— YOUR ASSIGNMENT —
From the line containing "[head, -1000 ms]" down to the line containing "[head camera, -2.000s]", copy out the entries below exactly, both lines included, and nothing else; pictures do not belong in the copy.
INPUT DATA below:
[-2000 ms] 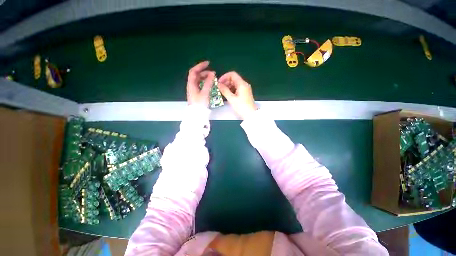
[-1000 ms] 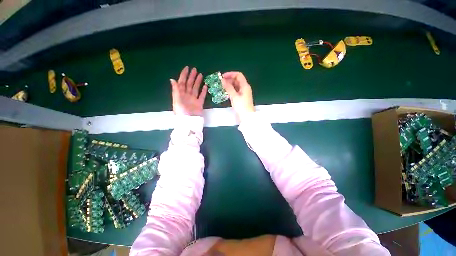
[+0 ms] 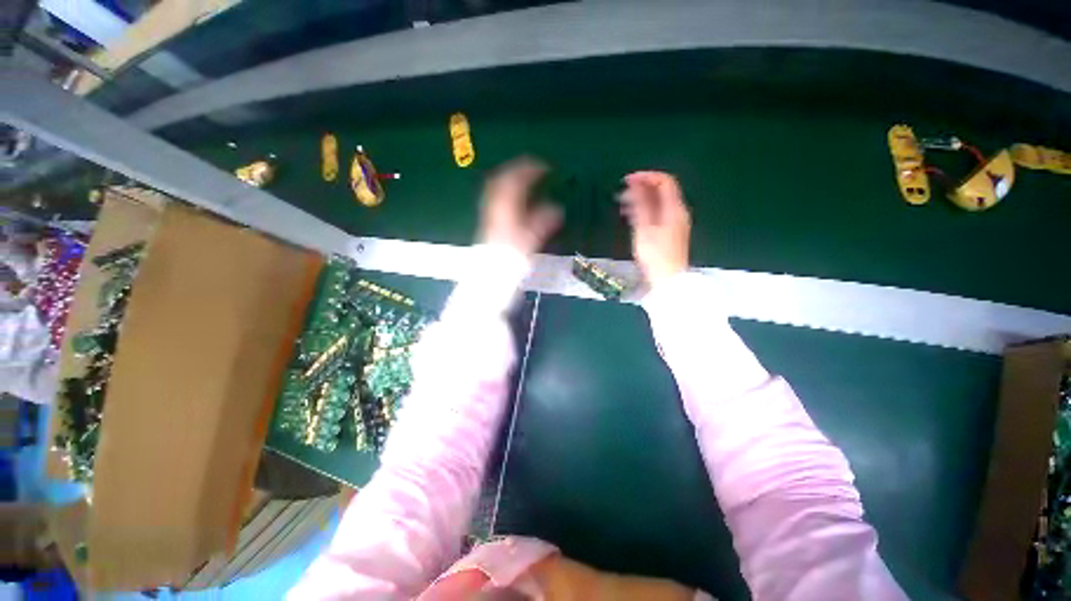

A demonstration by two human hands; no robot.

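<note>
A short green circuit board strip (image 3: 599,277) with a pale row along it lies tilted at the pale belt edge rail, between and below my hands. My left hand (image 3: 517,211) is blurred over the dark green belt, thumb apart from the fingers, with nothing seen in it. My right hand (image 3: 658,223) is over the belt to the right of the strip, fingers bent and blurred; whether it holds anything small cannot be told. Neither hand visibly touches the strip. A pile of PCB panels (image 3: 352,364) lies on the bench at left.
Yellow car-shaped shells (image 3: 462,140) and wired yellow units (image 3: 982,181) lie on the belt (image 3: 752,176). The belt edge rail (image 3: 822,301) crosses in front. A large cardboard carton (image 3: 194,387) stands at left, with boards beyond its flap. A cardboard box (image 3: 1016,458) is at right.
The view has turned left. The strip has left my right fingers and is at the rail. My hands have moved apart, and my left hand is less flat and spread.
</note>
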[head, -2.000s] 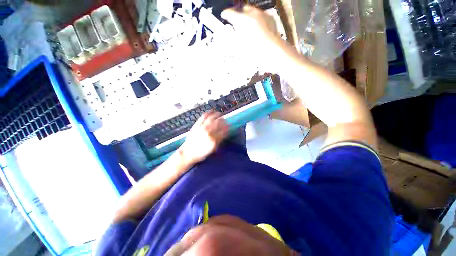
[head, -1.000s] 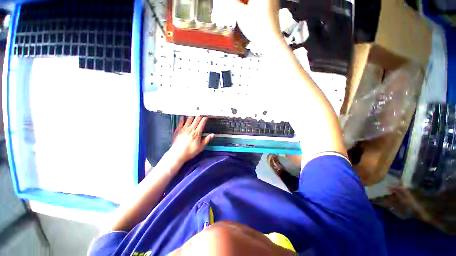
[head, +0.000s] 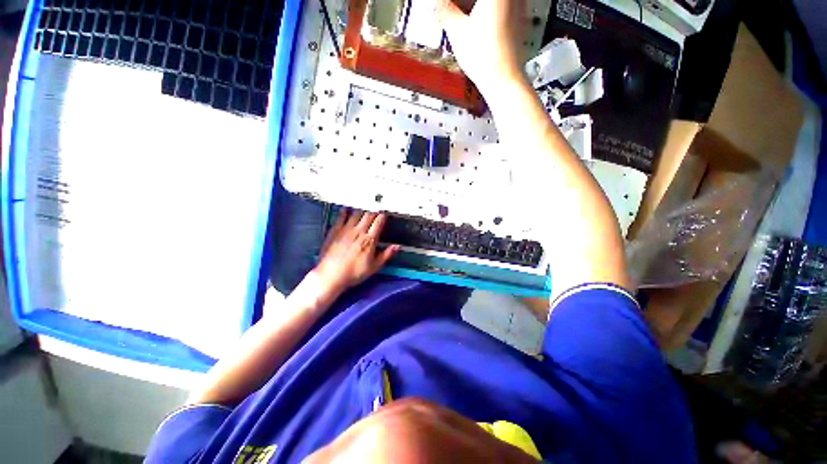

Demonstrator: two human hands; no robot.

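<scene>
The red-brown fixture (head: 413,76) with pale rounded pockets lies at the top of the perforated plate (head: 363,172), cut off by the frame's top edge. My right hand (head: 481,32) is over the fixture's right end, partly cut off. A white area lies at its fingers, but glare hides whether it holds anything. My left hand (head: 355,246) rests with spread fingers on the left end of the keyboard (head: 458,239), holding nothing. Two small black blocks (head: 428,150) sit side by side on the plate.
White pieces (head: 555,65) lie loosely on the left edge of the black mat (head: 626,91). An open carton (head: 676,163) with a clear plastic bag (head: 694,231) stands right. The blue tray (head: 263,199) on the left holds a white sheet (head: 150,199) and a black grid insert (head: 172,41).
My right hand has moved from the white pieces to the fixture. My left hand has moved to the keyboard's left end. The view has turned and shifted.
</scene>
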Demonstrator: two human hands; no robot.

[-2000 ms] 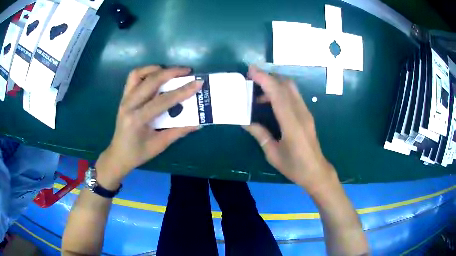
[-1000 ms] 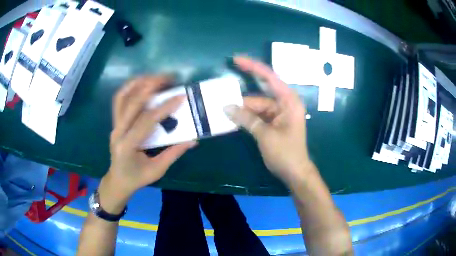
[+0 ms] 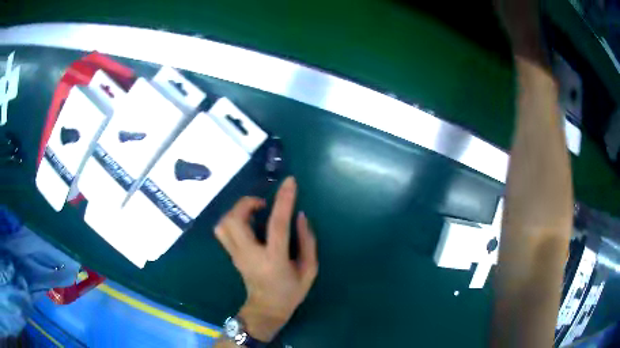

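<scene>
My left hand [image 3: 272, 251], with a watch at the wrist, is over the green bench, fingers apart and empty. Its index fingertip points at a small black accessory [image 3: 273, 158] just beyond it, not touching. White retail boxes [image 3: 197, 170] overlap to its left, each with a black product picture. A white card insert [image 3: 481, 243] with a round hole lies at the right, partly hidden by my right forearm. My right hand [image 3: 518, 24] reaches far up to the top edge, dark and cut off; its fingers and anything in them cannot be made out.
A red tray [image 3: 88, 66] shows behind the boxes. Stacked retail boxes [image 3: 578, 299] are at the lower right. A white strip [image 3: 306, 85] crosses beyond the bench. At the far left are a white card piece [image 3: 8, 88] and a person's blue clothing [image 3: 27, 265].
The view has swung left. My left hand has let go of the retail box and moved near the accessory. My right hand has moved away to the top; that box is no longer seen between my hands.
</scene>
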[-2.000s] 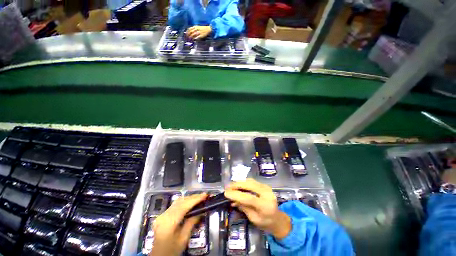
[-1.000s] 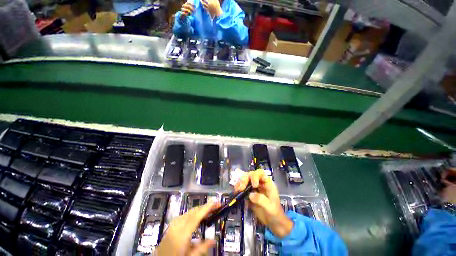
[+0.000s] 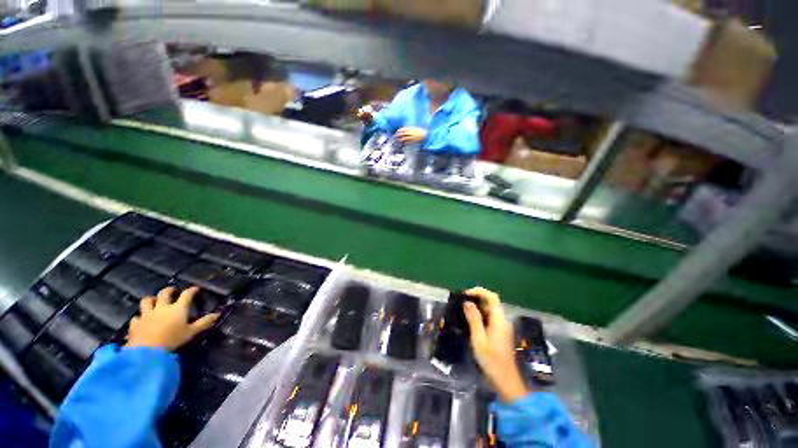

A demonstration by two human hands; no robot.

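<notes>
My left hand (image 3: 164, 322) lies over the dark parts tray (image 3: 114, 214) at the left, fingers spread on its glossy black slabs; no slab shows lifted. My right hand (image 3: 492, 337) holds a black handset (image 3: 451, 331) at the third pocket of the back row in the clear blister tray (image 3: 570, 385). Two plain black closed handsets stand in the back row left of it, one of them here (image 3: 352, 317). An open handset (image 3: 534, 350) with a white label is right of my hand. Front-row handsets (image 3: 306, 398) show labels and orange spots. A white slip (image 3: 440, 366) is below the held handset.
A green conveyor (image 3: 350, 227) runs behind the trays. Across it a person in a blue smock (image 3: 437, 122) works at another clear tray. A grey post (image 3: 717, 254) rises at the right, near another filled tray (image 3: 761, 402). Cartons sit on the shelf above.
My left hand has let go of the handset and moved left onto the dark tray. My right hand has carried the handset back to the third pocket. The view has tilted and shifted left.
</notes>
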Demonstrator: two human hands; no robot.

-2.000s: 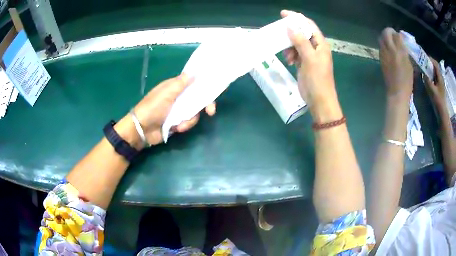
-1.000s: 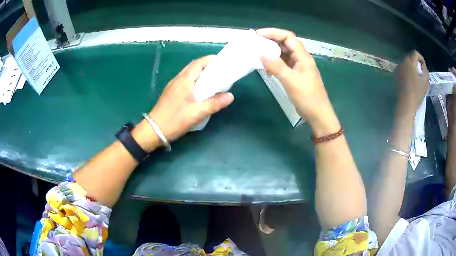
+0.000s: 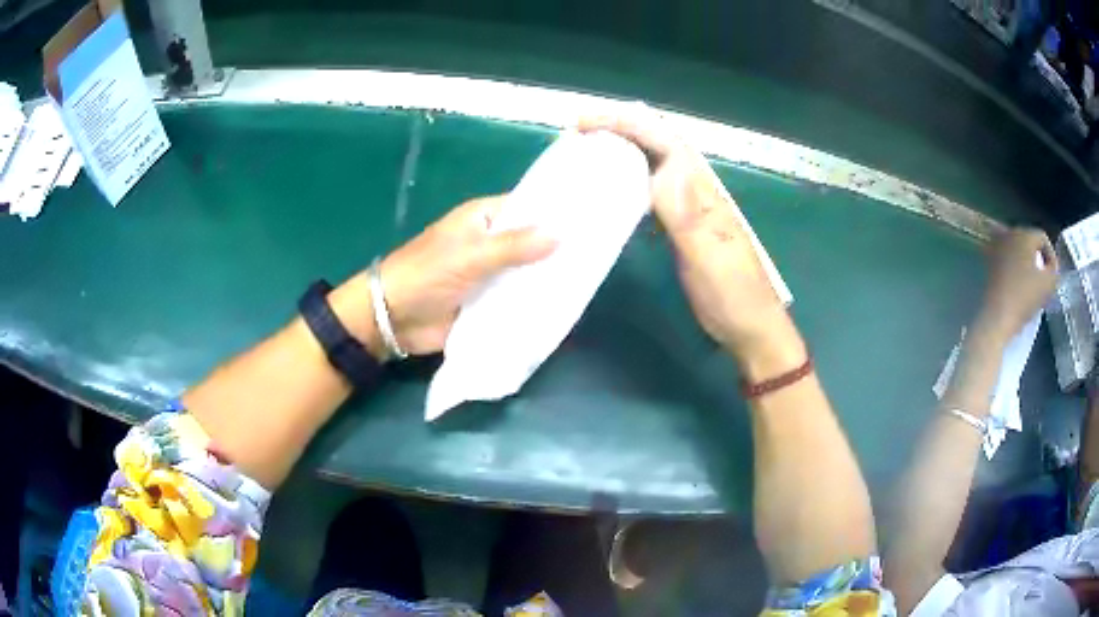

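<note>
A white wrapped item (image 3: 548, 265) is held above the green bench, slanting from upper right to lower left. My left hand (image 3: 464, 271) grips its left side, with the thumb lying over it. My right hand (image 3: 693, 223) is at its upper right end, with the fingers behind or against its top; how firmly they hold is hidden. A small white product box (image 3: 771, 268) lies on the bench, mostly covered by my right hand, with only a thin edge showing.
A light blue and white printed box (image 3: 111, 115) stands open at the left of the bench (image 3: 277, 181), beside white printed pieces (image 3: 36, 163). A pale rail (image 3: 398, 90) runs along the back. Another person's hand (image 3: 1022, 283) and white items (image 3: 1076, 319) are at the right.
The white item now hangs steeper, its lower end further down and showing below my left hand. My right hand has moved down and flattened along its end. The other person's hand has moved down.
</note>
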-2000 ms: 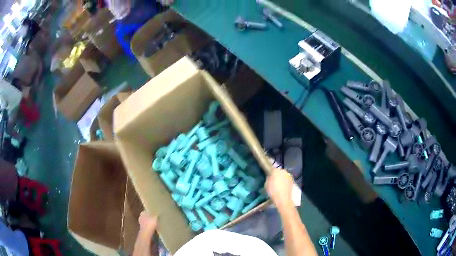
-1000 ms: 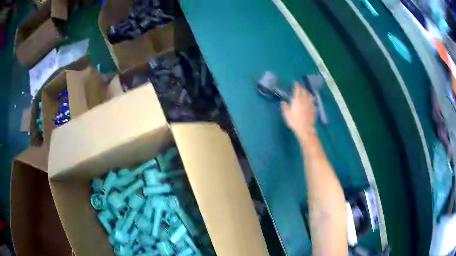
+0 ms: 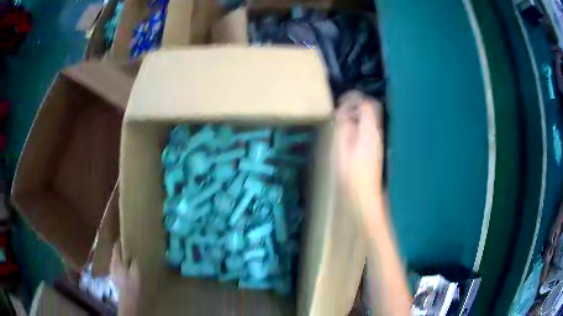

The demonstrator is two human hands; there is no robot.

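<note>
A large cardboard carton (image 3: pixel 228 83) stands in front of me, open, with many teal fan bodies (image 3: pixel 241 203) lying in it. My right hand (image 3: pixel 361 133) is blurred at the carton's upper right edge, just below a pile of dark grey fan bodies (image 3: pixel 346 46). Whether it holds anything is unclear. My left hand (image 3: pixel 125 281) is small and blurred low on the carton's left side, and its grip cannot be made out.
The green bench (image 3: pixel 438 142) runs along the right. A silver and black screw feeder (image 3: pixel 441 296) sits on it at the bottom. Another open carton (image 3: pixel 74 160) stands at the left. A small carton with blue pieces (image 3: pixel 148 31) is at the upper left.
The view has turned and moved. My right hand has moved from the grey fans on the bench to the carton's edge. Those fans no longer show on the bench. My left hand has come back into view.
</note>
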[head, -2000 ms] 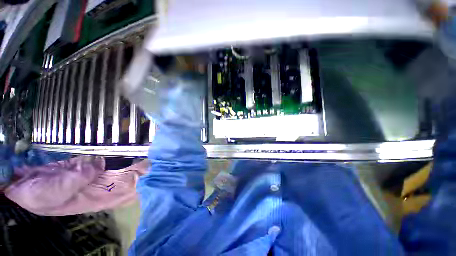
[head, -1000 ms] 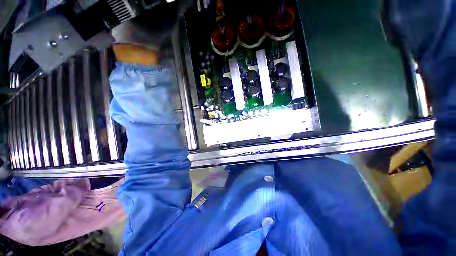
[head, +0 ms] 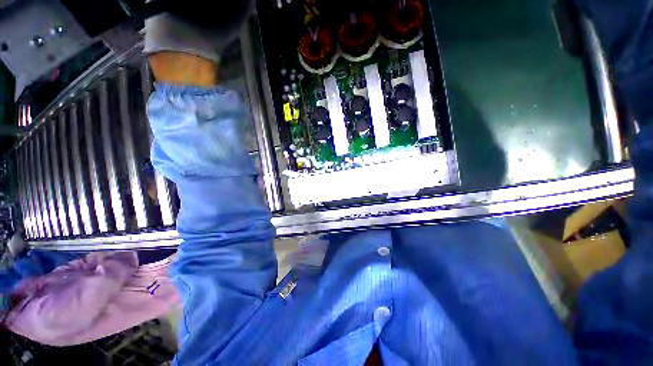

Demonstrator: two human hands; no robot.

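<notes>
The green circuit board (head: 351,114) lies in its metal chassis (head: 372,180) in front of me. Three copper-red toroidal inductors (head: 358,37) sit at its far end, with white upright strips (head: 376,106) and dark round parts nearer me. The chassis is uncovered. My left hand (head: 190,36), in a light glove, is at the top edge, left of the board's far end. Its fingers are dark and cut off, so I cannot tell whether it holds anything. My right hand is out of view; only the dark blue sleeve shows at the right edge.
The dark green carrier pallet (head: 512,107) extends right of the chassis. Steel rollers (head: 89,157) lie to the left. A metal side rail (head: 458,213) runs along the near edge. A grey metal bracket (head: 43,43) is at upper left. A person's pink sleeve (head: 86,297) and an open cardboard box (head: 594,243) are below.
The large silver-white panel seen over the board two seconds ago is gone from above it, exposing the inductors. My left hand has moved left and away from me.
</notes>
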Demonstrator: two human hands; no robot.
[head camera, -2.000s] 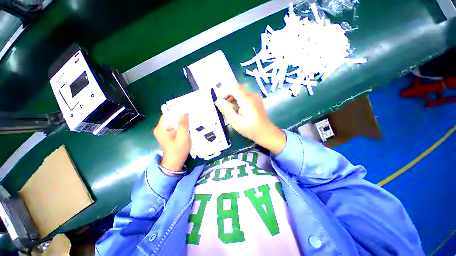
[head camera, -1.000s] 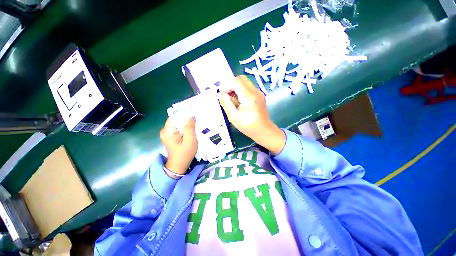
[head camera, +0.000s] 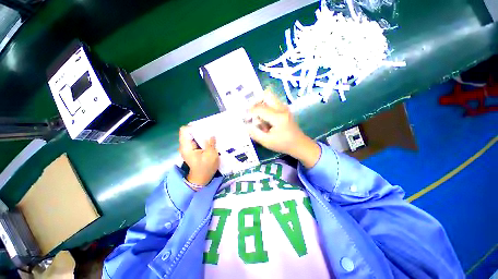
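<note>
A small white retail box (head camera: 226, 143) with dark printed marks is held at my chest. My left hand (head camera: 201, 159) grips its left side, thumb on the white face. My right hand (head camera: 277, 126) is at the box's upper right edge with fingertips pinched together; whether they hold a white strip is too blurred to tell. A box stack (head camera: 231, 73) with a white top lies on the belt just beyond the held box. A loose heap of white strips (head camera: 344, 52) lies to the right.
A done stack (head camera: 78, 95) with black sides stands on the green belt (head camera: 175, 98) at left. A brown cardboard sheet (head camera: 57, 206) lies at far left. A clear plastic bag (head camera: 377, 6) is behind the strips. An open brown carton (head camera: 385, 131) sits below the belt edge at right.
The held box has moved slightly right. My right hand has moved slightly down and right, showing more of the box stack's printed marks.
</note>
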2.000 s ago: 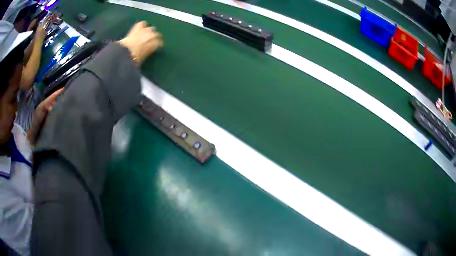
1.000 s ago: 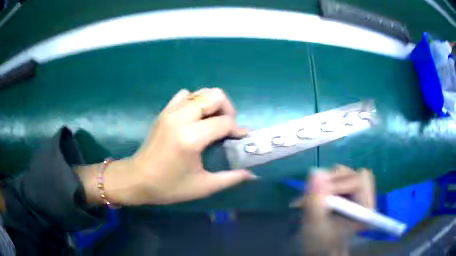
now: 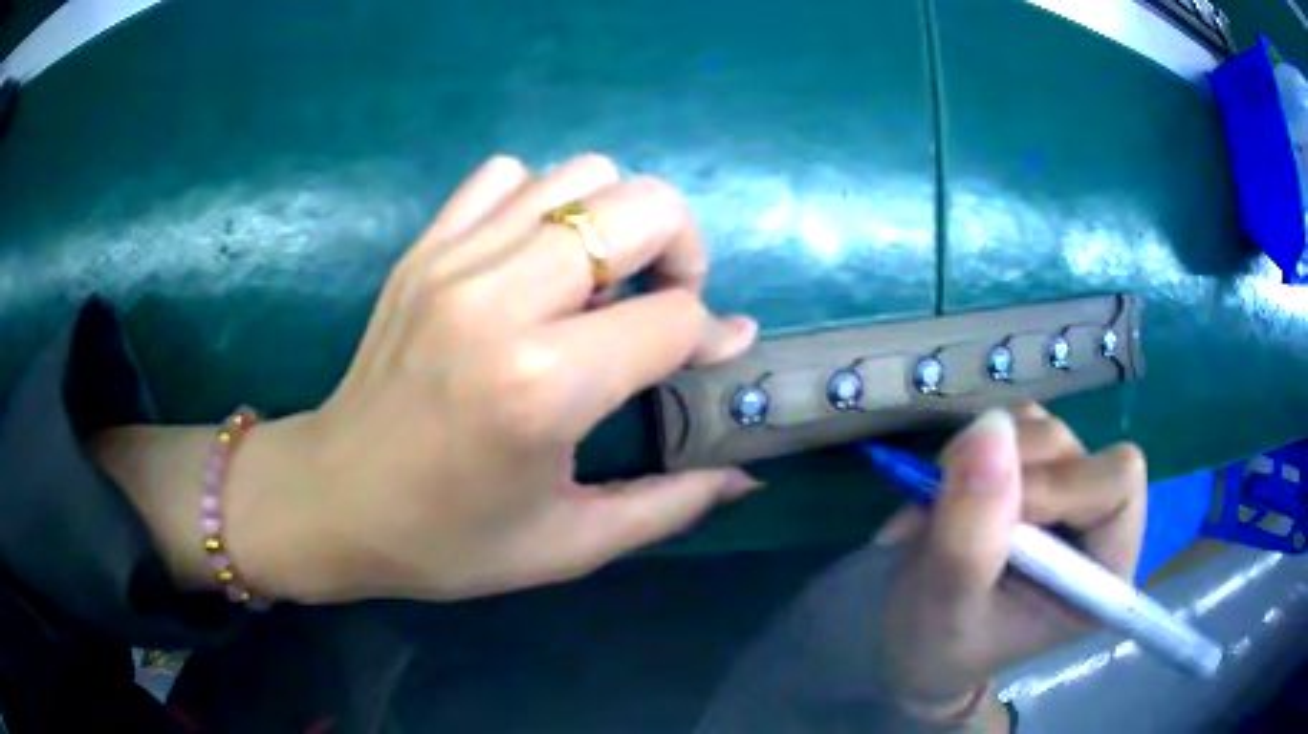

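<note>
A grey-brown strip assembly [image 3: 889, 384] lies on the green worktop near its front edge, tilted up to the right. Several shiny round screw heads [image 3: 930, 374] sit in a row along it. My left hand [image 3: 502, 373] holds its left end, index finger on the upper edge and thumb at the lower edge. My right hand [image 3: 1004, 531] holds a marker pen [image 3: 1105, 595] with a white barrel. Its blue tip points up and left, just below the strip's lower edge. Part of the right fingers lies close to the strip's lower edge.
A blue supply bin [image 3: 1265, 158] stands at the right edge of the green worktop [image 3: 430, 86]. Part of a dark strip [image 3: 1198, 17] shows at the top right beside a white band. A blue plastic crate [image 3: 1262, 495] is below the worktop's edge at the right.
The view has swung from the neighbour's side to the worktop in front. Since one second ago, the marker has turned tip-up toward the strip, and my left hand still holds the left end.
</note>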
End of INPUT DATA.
— RESULT —
[head, -1000 ms] 
[head, +0 ms] 

Demonstrator: two human hands; no robot.

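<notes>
The green circuit board (head: 351,114) lies in its metal chassis (head: 372,180) in front of me. Three copper-red toroidal inductors (head: 358,37) sit at its far end, with white upright strips (head: 376,106) and dark round parts nearer me. The chassis is uncovered. My left hand (head: 190,36), in a light glove, is at the top edge, left of the board's far end. Its fingers are dark and cut off, so I cannot tell whether it holds anything. My right hand is out of view; only the dark blue sleeve shows at the right edge.
The dark green carrier pallet (head: 512,107) extends right of the chassis. Steel rollers (head: 89,157) lie to the left. A metal side rail (head: 458,213) runs along the near edge. A grey metal bracket (head: 43,43) is at upper left. A person's pink sleeve (head: 86,297) and an open cardboard box (head: 594,243) are below.
The large silver-white panel seen over the board two seconds ago is gone from above it, exposing the inductors. My left hand has moved left and away from me.
</notes>
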Demonstrator: two human hands; no robot.
[head camera, -2.000s] 

The answer has been fully written out.